Search code examples
phputf-8southeast-asian-languages

Undefined offsets and diacritical marks


I'm trying to parse Laotian text with utf8_ireplace and I'm getting an

undefined offset notice.

The one thing I can see is that there are diacritical marks. Would that cause that warning? Or can someone give me a clue of why it would always be Laotian (of 6 languages I'm processing)?

Is there a special way that Laotian and similar languages (such as Tibetan) should be handled differently with regard to utf8_replace? Is it a known issue that it raises notices with some characters in those languages? Are diacritcals the issue or something else?
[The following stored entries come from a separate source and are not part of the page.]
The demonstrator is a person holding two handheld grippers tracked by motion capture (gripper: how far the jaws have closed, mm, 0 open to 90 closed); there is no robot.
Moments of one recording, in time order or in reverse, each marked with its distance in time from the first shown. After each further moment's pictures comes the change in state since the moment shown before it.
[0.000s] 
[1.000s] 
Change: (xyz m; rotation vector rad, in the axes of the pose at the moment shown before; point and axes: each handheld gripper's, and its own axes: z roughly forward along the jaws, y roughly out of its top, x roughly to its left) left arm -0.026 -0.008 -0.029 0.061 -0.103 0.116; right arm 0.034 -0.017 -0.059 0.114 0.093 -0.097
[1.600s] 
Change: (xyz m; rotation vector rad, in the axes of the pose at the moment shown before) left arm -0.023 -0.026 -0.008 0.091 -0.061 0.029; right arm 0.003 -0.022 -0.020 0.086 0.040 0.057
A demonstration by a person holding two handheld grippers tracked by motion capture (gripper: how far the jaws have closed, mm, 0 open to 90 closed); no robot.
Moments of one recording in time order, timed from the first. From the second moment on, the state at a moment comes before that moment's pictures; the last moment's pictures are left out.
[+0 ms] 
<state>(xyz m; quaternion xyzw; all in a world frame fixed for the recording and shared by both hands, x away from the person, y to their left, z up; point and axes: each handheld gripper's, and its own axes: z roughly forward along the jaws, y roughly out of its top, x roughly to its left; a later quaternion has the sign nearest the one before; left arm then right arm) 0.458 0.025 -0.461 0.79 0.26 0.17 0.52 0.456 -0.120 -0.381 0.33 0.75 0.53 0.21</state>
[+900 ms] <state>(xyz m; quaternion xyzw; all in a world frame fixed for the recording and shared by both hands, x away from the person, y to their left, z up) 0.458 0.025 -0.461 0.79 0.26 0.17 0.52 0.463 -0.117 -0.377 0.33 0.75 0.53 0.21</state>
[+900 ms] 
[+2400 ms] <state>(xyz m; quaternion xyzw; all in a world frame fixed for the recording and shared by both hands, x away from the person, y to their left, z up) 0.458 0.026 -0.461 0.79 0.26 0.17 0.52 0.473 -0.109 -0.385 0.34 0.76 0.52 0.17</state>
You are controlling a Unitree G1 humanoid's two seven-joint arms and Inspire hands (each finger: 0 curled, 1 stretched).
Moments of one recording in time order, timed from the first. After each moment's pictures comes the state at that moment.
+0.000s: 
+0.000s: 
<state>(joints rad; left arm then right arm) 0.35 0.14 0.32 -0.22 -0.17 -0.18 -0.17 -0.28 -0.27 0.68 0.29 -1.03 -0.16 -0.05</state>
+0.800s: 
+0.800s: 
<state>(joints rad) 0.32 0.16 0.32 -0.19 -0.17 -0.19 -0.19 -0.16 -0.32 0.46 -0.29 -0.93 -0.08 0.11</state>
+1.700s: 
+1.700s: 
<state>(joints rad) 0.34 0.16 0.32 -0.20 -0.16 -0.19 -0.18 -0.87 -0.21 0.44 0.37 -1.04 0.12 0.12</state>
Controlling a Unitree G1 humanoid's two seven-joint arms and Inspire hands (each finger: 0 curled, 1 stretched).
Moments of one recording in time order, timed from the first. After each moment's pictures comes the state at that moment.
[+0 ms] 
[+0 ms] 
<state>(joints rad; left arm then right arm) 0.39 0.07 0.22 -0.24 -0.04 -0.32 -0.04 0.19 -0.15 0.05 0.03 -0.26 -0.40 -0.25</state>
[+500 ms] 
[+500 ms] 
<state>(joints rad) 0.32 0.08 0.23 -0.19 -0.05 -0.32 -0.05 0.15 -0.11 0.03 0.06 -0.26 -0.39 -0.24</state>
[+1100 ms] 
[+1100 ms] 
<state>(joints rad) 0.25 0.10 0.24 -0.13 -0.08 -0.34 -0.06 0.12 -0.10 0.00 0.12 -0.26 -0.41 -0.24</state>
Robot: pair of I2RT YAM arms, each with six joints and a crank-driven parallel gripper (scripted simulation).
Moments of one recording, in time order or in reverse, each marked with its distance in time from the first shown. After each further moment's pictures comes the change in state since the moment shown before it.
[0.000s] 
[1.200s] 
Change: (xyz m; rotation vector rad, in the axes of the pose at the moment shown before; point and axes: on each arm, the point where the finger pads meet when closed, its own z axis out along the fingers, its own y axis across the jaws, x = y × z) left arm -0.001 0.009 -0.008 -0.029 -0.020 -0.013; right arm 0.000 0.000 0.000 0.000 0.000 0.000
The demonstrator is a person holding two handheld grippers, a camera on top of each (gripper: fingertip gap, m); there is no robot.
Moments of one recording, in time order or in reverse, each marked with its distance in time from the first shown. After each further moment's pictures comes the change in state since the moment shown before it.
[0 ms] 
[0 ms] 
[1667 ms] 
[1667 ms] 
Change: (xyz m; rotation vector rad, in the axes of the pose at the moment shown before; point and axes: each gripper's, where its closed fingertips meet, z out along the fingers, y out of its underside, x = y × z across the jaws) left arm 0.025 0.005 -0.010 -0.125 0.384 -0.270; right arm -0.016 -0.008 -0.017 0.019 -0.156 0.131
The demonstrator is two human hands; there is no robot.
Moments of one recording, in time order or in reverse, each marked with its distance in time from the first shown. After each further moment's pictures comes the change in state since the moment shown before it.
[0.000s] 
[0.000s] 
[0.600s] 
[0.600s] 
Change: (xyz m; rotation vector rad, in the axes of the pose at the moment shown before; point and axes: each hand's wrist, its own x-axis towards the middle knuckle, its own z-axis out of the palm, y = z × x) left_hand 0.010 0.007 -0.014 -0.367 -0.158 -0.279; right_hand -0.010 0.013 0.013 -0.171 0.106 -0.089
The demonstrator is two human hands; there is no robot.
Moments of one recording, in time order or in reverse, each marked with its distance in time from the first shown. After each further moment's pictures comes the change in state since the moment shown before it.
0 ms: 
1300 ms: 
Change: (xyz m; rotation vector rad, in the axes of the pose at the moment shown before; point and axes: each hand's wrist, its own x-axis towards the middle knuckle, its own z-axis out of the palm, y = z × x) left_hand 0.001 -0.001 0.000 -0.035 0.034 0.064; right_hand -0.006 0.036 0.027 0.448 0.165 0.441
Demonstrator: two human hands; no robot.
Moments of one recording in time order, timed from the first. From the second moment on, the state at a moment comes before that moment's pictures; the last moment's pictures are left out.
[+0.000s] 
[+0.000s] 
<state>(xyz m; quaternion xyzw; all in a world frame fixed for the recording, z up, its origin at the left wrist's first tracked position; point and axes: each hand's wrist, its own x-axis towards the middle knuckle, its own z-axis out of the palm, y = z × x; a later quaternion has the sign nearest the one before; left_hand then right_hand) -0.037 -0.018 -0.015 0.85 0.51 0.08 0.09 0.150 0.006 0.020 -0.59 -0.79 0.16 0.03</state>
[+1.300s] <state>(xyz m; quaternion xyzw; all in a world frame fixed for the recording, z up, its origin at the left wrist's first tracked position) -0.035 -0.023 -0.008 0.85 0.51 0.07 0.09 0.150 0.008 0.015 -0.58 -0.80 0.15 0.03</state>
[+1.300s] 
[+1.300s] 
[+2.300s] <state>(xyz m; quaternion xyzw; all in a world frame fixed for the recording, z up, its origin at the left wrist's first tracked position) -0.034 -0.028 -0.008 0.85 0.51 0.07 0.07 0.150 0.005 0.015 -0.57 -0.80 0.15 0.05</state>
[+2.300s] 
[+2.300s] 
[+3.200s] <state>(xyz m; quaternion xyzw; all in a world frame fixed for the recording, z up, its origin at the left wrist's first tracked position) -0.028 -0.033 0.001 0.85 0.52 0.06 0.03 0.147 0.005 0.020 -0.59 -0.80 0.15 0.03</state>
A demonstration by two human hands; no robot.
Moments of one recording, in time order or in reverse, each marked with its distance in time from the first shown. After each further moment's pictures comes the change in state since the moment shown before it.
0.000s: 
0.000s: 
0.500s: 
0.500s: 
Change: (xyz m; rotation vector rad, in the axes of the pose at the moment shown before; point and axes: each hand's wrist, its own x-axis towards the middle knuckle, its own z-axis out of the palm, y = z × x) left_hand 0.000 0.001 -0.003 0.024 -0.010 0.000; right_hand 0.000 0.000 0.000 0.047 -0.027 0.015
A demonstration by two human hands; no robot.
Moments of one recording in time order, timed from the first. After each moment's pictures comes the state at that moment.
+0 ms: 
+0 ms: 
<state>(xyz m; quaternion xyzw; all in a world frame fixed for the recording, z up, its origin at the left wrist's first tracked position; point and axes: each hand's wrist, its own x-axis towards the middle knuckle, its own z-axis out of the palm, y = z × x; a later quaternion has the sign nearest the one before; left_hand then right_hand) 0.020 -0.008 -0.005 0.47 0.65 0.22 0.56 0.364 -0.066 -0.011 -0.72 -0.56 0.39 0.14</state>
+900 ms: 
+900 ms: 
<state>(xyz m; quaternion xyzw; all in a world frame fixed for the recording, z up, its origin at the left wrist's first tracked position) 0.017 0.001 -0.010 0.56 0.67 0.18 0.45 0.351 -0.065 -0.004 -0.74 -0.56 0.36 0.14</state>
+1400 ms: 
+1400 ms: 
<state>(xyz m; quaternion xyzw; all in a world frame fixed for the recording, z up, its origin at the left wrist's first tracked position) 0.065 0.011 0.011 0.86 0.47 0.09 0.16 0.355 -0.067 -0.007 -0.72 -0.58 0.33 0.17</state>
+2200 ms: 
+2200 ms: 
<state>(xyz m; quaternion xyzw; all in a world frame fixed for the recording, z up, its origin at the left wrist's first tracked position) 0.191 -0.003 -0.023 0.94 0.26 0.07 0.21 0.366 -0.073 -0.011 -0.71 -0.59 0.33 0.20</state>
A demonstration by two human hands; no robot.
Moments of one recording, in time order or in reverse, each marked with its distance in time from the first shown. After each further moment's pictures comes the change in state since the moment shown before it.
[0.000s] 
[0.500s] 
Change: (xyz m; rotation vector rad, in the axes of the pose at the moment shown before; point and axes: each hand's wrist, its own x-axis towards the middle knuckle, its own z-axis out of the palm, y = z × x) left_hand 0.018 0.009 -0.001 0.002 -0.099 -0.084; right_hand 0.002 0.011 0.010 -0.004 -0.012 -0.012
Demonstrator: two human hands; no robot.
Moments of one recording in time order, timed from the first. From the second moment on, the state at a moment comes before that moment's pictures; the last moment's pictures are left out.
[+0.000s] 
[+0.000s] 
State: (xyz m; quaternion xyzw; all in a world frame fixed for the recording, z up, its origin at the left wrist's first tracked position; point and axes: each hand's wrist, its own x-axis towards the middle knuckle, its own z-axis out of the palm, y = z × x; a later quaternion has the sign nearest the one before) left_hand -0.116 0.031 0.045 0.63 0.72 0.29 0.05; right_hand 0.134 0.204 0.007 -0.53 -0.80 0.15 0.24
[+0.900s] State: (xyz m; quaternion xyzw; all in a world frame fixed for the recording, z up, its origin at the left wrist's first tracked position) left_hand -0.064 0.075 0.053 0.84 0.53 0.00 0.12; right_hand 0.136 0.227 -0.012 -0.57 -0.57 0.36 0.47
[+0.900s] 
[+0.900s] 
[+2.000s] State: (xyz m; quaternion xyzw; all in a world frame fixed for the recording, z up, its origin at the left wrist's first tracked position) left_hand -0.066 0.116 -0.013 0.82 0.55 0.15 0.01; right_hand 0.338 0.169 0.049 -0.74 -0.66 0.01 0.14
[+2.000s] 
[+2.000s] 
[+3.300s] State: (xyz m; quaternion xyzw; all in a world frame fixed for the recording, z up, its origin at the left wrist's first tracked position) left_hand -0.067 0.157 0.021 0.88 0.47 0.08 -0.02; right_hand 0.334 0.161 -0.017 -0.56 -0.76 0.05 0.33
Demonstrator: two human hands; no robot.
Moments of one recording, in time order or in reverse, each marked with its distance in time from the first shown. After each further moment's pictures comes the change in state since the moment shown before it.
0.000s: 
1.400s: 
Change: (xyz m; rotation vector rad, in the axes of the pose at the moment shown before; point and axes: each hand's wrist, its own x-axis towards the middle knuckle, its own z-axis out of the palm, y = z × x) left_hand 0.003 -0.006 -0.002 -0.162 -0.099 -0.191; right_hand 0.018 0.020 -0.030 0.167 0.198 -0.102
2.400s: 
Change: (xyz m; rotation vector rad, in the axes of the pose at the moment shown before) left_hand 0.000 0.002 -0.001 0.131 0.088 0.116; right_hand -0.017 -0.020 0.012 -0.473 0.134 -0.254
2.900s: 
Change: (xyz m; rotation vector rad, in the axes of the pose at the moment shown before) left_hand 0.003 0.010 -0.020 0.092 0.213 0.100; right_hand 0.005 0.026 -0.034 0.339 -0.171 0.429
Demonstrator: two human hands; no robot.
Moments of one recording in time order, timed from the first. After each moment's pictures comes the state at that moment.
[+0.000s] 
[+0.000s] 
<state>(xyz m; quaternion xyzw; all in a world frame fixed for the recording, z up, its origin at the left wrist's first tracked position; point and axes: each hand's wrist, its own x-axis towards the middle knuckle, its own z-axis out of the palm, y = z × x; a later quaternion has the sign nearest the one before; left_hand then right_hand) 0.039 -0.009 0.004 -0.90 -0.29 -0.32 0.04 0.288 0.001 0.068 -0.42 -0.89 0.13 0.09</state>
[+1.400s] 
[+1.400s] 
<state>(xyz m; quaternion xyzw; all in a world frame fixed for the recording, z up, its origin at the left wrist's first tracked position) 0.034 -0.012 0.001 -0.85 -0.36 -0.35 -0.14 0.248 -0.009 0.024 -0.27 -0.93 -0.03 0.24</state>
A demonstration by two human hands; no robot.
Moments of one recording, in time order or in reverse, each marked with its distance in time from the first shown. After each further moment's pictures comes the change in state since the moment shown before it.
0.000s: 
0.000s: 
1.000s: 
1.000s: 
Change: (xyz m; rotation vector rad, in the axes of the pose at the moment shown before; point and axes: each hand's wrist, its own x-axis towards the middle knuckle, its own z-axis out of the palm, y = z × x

Does anyone know how not to get notices besides turning off notice reporting?

Update: Actually me add that in Laotian there are no spaces between words so you have to separate the strings of characters, and that's what I am using utf8_replace for, but it's failing for Laotian even though it seems to work for Thai for example. So it's really I'm trying to break up strings of characters but for some reason the offsets are undefined. Tibetan also seems to have problems e.g. "ས"

Update

Here is the central question: Why is it that I get notices using utf8_replace on some words in Laotian?

(Joomla)

// Iterate through the terms and test if they contain the relevant characters.
for ($i = 0, $n = count($terms); $i < $n; $i++)
{
    $charMatches = array();
    if ($lang === 'zh')
    {
        $charCount = preg_match_all('#[\x{4E00}-\x{9FCF}]#mui', $terms[$i], $charMatches);
    }

    elseif ($lang === 'ja')
    {
        // Kanji (Han), Katakana and Hiragana are each checked
        $charCount = preg_match_all('#[\x{4E00}-\x{9FCF}]#mui', $terms[$i], $charMatches);
        $charCount += preg_match_all('#[\x{3040–\x{309F}]#mui', $terms[$i], $charMatches);
        $charCount += preg_match_all('#[\x{30A0}-\x{30FF}]#mui', $terms[$i], $charMatches);
    }
    elseif ($lang === 'th')
    {
        $charCount = preg_match_all('#[\x{0E00}-\x{0E7F}]#mui', $terms[$i], $charMatches);
    }
    elseif ($lang === 'km')
    {
        $charCount = preg_match_all('#[\x{1780}-\x{17FF}]#mui', $terms[$i], $charMatches);
    }
    elseif ($lang === 'lo')
    {
        $charCount = preg_match_all('#[\x{0E80}-\x{30EFF}]#mui', $terms[$i], $charMatches);
    }
    elseif ($lang === 'my')
    {
        $charCount = preg_match_all('#[\x{1000}-\x{109F}]#mui', $terms[$i], $charMatches);
    }
    elseif ($lang === 'bo')
    {
        $charCount = preg_match_all('#[\x{0F00}-\x{0FFF}]#mui', $terms[$i], $charMatches);
    }
    // Split apart any groups of characters.
    for ($j = 0; $j < $charCount; $j++)
    {
        if (isset($charMatches[0][$j]))
        {
            $tSplit = JString::str_ireplace($charMatches[0][$j], '', $terms[$i], null);

            if (!empty($tSplit))
            {
                $terms[$i] = $tSplit;
            }
            else
            {
                unset($terms[$i]);
            }

            $terms[] = $charMatches[0][$j];
        }
    }
}

// Reset array keys.
$terms = array_values($terms);

Solution

  • I think the offset error could refer to the regex used in preg_match. I've tested the regex for 'lo' using regex101.com and it returns this error:

    \x{30EFF} Character offset is too large. Reduce it to 4 hexadecimal characters or enable UTF-16 (u-modifier)

    The other regexes tested just fine.